Nash, on the other hand, had a pretty difficult row to hoe last year in Columbus. Like Kessel, he was slightly outshot, but he did so facing the toughest competition his coaches could give him. It’s cases like this that always remind me how important context is when assessing player performance. Without looking at who they played against, one could easily think Kessel was miles ahead.
I’m also mindful of the fact that the Western Conference as a whole is a much tougher circuit to score in, even for top players. It’s hardly an accident that nine of the the league’s top ten point getters played in the EC, and as much as it pains me to agree with an Oiler fan, Dennis King’s assertion this winter that the East had about five good teams and bunch of super-AHL clubs making up the numbers was an accurate assessment.

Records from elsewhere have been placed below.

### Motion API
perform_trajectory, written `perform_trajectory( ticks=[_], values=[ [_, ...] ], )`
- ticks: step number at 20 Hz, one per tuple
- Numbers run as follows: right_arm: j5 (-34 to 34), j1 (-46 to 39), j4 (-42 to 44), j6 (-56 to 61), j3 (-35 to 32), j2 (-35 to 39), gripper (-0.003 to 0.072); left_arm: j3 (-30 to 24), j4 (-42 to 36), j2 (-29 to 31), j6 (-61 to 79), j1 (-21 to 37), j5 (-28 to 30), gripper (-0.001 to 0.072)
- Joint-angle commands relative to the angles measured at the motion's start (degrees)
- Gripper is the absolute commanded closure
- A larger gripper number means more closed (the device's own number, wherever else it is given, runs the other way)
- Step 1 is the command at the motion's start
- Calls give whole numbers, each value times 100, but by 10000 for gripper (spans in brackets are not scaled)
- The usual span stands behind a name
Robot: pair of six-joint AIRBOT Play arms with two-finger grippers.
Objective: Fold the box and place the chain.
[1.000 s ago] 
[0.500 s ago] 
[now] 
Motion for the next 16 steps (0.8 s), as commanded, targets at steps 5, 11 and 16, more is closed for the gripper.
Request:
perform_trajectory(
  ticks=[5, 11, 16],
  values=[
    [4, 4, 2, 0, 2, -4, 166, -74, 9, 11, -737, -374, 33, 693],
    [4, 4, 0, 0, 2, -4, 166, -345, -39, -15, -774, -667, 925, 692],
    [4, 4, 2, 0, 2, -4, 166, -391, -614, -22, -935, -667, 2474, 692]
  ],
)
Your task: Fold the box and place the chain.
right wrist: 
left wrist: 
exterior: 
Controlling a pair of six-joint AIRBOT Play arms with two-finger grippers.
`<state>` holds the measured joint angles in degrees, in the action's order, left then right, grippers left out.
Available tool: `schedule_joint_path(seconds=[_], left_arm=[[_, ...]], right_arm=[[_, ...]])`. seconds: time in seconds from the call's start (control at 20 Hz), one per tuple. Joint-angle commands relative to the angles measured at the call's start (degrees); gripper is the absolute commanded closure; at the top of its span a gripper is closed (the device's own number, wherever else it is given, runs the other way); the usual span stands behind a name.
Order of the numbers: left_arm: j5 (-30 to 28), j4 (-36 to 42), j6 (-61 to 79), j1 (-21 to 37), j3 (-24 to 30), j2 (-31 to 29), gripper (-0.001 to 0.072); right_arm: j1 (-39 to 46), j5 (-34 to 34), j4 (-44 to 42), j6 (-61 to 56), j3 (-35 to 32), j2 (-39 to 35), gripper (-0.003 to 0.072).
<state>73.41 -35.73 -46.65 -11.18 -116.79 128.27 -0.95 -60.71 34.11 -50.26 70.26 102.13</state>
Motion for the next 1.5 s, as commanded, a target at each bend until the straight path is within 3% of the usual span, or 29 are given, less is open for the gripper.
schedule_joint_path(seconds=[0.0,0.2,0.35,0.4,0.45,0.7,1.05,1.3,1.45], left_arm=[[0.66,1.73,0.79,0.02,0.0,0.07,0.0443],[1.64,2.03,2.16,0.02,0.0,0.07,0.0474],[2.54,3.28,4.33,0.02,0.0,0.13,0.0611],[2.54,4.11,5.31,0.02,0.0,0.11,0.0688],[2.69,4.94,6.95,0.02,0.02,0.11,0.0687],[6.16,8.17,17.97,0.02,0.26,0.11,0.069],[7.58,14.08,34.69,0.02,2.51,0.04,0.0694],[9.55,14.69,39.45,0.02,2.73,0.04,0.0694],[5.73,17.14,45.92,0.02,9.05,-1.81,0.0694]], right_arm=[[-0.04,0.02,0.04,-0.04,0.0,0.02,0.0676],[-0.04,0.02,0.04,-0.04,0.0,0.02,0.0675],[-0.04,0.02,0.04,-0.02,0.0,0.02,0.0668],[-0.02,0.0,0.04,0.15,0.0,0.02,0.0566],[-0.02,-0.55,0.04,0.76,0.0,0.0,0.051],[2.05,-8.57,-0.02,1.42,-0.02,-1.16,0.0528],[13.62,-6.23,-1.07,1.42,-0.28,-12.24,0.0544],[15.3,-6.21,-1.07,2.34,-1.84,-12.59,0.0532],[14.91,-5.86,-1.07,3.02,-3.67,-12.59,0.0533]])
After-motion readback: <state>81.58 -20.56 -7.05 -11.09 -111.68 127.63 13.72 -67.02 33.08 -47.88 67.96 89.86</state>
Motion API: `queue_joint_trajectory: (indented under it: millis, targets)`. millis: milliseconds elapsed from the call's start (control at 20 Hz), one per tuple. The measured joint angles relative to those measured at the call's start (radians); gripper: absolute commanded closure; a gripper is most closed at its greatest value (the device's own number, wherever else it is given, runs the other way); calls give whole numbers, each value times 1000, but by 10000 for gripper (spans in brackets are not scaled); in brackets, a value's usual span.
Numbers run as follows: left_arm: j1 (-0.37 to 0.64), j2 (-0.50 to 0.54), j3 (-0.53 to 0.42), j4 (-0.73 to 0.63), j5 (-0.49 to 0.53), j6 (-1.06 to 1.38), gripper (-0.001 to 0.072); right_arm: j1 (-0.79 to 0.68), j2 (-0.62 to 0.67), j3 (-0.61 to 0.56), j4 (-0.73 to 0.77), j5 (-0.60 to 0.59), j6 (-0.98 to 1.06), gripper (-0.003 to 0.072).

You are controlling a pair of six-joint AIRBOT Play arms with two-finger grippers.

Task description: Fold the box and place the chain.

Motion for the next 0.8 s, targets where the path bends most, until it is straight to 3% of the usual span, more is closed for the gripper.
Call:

In the end, I’m of the opinion that if the two players were to have swapped their exact circumstances, Phil Kessel would get torched playing power vs. power in the West to a far higher degree than Rick Nash, and that Nash would feast, in relative terms, playing the soft underbelly of the Eastern Conference. Again, I wouldn’t make the swap because of Nash’s age and contract, but I’m not sure Phil Kessel would help a team be any better at this particular moment, and at least for the next couple of seasons, I’d still think Nash to be a slightly better player, money aside.
That’s all for today, but I’ll be posting my thoughts from Pittsburgh over the weekend. I have no idea if the Jets will make any deals, but there’s always action when everyone congregates for the draft, so there should be some movement afoot.